A state-of-the-art review of explicit multicomponent isotherm models for the modeling of equilibrium data: From fundamentals to applications

Abstract

This review provided a comprehensive analysis of explicit multicomponent isotherm models for the modeling of equilibrium data in adsorption processes, covering their fundamental principles and practical applications. The complexity of multicomponent adsorption was highlighted, and the potential effects of water molecules, pH, and initial concentration on the adsorption process were emphasized. The review systematically categorized explicit multicomponent isotherm models into predictive and correlative approaches, discussing their underlying assumptions, thermodynamic consistency, and practical applications.

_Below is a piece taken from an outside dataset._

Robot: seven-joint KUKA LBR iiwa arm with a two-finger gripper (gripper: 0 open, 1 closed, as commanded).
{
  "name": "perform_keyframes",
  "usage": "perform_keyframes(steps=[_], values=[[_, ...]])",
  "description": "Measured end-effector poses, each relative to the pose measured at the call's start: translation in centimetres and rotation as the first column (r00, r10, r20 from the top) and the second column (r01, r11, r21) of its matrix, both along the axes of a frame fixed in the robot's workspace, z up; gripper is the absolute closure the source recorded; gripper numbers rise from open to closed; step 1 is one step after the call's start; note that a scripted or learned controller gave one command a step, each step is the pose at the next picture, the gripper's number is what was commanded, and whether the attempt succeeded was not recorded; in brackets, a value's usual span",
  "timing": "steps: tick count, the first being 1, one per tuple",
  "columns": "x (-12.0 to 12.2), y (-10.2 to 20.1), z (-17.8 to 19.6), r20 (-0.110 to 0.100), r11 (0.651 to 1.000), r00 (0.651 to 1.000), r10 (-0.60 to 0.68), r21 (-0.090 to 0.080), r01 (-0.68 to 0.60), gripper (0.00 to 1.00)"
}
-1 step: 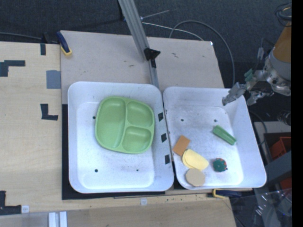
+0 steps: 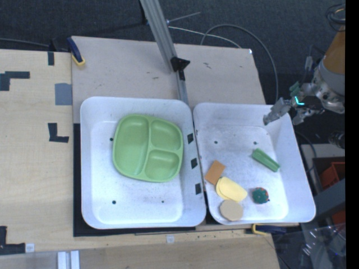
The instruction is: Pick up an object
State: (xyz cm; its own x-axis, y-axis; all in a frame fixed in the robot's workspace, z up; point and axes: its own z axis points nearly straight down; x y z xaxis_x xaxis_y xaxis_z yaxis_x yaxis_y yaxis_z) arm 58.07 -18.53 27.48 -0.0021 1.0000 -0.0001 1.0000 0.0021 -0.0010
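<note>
The right bin (image 2: 242, 121) holds several small objects near its front: an orange block (image 2: 214, 172), a yellow piece (image 2: 230, 189), a tan round piece (image 2: 231, 210), a dark green-and-red ball (image 2: 259, 195) and a green bar (image 2: 265, 159). My gripper (image 2: 285, 112) hangs over the bin's far right rim, above and to the right of the green bar. Its fingers look spread, with nothing between them.
The left bin (image 2: 95, 167) holds a green sectioned plate (image 2: 148, 147). A slanted metal post (image 2: 162, 29) rises behind the bins. Cables (image 2: 235, 29) trail across the bench at the back. A blue-and-yellow clamp (image 2: 76, 53) sits at the bench's far left corner.
</note>
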Motion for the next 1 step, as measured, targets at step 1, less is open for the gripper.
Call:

The predictive models relied only on single-component isotherm parameters but usually failed to account for the complex adsorption processes. In contrast, the correlative models could offer higher fitting quality due to the incorporation of interaction factors or competition coefficients. The review addressed common mistakes encountered in data processing, model selection, and parameter estimation, emphasizing the importance of accurate determination of isotherm data. Some typical cases were presented to demonstrate the practical application of these models in predicting competitive adsorption in water and wastewater treatment. Moreover, the review emphasized the necessity of using advanced statistical methods like Akaike information criterion (AIC) and Bayesian information criterion (BIC) for model comparison and indicated future research directions. This work aimed to enhance readers’ understanding of explicit multicomponent isotherm models and improve the design and optimization of adsorption-based separation processes.